[Problem description] Everything in the listing should be restated word for word.

++++++

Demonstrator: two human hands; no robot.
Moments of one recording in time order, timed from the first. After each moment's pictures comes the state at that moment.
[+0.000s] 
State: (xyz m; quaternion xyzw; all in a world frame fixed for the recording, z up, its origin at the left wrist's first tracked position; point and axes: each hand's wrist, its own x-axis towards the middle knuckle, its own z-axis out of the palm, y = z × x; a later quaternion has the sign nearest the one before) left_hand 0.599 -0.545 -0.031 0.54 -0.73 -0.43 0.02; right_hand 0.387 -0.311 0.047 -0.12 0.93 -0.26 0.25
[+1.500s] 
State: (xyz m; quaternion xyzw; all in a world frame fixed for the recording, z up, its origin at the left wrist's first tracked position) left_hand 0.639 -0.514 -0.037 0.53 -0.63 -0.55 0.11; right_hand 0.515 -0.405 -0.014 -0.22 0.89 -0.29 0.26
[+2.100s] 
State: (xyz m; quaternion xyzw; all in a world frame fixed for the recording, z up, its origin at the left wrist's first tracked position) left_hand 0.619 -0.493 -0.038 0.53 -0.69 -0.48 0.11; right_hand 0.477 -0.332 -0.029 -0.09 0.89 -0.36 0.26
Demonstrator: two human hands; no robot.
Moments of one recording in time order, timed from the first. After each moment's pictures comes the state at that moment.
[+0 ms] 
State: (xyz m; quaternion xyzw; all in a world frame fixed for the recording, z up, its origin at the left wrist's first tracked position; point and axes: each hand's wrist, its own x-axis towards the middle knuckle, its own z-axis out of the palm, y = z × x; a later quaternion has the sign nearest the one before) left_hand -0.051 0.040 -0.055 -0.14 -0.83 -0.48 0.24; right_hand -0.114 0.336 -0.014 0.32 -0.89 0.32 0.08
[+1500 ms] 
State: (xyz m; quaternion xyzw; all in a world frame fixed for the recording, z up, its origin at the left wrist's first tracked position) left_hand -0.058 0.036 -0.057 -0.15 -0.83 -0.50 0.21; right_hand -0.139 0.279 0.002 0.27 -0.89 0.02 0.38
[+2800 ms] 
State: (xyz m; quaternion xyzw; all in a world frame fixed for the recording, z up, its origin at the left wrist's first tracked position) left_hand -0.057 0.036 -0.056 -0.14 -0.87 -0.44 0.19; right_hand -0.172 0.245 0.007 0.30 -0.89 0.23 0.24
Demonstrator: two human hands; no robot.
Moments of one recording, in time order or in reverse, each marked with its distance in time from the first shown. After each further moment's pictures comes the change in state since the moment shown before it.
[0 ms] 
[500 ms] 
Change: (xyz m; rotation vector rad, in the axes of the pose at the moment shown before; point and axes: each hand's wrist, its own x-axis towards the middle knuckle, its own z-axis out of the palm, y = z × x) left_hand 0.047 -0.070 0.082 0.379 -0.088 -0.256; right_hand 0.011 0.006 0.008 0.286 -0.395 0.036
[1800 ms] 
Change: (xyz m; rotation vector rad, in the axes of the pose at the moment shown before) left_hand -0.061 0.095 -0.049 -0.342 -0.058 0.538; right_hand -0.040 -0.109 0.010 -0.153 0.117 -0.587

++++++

[Answer to this exercise]
Demonstrator: two human hands; no robot.
Moments of one recording in time order, timed from the first. After each moment's pictures comes the state at that moment.
[+0.000s] 
State: (xyz m; quaternion xyzw; all in a world frame fixed for the recording, z up, its origin at the left wrist's first tracked position; point and axes: each hand's wrist, its own x-axis towards the middle knuckle, its own z-axis out of the palm, y = z × x; a later quaternion has the sign nearest the one before) left_hand 0.599 -0.545 -0.031 0.54 -0.73 -0.43 0.02; right_hand 0.387 -0.311 0.047 -0.12 0.93 -0.26 0.25
[+1.500s] 
State: (xyz m; quaternion xyzw; all in a world frame fixed for the recording, z up, its origin at the left wrist's first tracked position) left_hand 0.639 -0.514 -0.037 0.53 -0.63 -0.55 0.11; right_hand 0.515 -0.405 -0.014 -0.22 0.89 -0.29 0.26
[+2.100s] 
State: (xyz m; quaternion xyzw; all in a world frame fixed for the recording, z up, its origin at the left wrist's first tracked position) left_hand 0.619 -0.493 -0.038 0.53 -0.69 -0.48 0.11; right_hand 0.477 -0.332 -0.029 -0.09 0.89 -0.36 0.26
Demonstrator: two human hands; no robot.
Moments of one recording in time order, timed from the first. After each moment's pictures comes the state at that moment.
[+0 ms] 
State: (xyz m; quaternion xyzw; all in a world frame fixed for the recording, z up, its origin at the left wrist's first tracked position; point and axes: each hand's wrist, its own x-axis towards the middle knuckle, its own z-axis out of the palm, y = z × x; a later quaternion has the sign nearest the one before) left_hand -0.051 0.040 -0.055 -0.14 -0.83 -0.48 0.24; right_hand -0.114 0.336 -0.014 0.32 -0.89 0.32 0.08
[+1500 ms] 
State: (xyz m; quaternion xyzw; all in a world frame fixed for the recording, z up, its origin at the left wrist's first tracked position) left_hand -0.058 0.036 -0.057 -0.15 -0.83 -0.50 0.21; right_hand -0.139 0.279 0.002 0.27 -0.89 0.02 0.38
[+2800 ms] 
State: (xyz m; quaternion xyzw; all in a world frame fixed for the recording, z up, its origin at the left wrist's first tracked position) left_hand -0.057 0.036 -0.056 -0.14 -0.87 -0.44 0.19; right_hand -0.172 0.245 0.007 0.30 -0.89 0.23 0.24
Demonstrator: two human hands; no robot.
Moments of one recording, in time order or in reverse, each marked with its distance in time from the first shown. After each further moment's pictures comes the change in state since the moment shown before it.
[0 ms] 
[500 ms] 
Change: (xyz m; rotation vector rad, in the axes of the pose at the moment shown before; point and axes: each hand's wrist, its own x-axis towards the middle knuckle, its own z-axis out of the palm, y = z × x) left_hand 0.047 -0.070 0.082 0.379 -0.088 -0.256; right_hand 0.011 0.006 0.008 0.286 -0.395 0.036
[1800 ms] 
Change: (xyz m; rotation vector rad, in the axes of the pose at the moment shown before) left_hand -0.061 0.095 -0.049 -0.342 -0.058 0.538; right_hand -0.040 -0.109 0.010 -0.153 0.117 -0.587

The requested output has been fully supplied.